Vengo a la prueba del traje, dijo
el Escritor.
Adelante, pase adelante, contestó
la secretaria abriendo la puerta. El Sastre lo atenderá en unos minutos.
El Escritor paseó la mirada por
la antesala, antes de sentarse en un sofá, mientras la señorita avisaba por
citófono su presencia.
Mientras esperaba la atención del
Sastre, el escritor fantaseó con la idea del traje a la medida. Era la primera
vez que podía hacerse uno, y lamentablemente, concluyó, cuando ya la vejez le estaba
cayendo encima. Sin duda le hubiera gustado haberlo tenido treinta años antes,
y no ahora, rayando los sesenta años. ¿De qué podría servirme ahora, cuando el
cuerpo ni la necesidad es la misma? En cambio, sí, en cambio si me lo hubiera
mandado hacer a los treinta años, cuánto podría haberlo aprovechado, sacado
partido; pero ahora, ahora, concluyó, no tiene ningún sentido. Mejor me voy,
dijo poniéndose repentinamente de pie con la idea de retirarse. Pero justo en
ese preciso momento apareció la secretaria para hacerlo pasar a la habitación
del sastre. Por cierto, el escritor
titubeó unos segundos, parpadeando repetidas veces, pero luego avanzó hasta la
presencia del Sastre, quien se encontraba sonriente acomodando prendas en un
maniquí.
Muy buenas tardes, saludó el Sastre.
Hombre de bigotitos cortos y cuerpo rechoncho. Es un honor tenerlo aquí, agregó
después. He leído sus libros.
El Escritor sonrió con cierta complacencia
antes de comentar: estoy pensando que ya no tiene mucho sentido seguir con
esto, dijo. Ya es tarde, demasiado tarde para un traje a la medida.
No diga eso por favor señor Escritor,
contestó al toque el sastre, ordenando a su ayudante que acercara el traje del Escritor
para la prueba correspondiente. Mire que esto le va a cambiar no sólo la
figura, sino la vida.
El Escritor volvió a vacilar
antes de entrar al vestidor.

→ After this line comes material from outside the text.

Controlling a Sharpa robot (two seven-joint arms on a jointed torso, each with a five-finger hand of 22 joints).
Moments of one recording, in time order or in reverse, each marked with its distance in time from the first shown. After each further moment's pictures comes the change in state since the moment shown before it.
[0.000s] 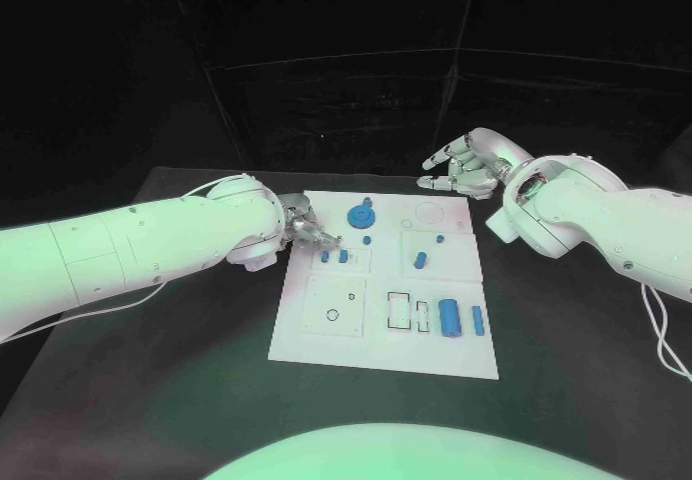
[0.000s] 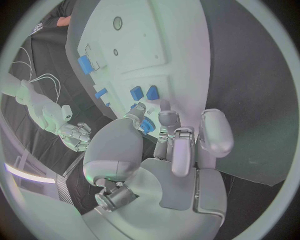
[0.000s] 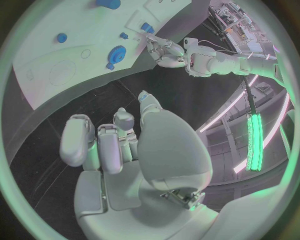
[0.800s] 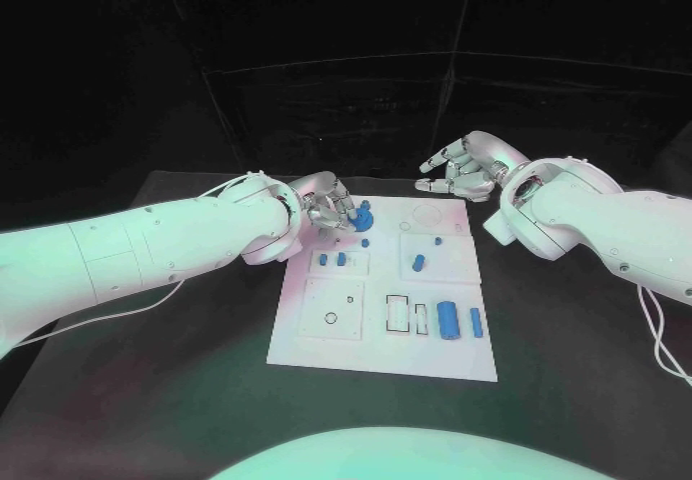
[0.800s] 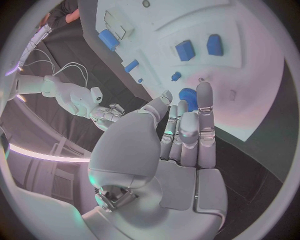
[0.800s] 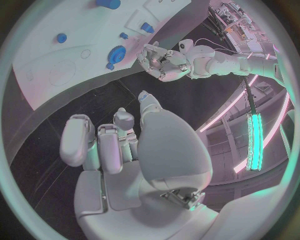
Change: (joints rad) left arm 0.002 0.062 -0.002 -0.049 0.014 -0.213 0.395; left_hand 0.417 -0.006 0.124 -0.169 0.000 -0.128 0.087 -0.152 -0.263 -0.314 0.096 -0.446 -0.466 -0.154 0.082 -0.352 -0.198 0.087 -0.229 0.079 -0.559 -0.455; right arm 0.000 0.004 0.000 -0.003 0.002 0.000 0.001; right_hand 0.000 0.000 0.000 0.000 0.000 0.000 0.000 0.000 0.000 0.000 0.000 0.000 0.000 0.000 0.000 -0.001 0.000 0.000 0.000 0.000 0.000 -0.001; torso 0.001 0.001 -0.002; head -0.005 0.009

Sin embargo, una vez que se puso el traje, se
sintió muy cómodo, y no sólo su rostro cambió la expresión turbada que traía,
también cambiaron sus pensamientos. De pronto, se vio a si mismo completamente
diferente, agradado por la comodidad del traje.
¿Qué le parece? preguntó el
sastre.
Divino, confesó el Escritor. Me
siento otro.
Así es, contestó el Sastre. La
gente importante siempre sabe mandarse hacer su traje a la medida. Piense usted
nada más en los políticos, quienes tienen su propia sastrería: el Congreso. En
los jueces y abogados: los palacios de justicia. En los alcaldes, sus alcaldías...
En cambio los escritores no tienen su propia sastrería.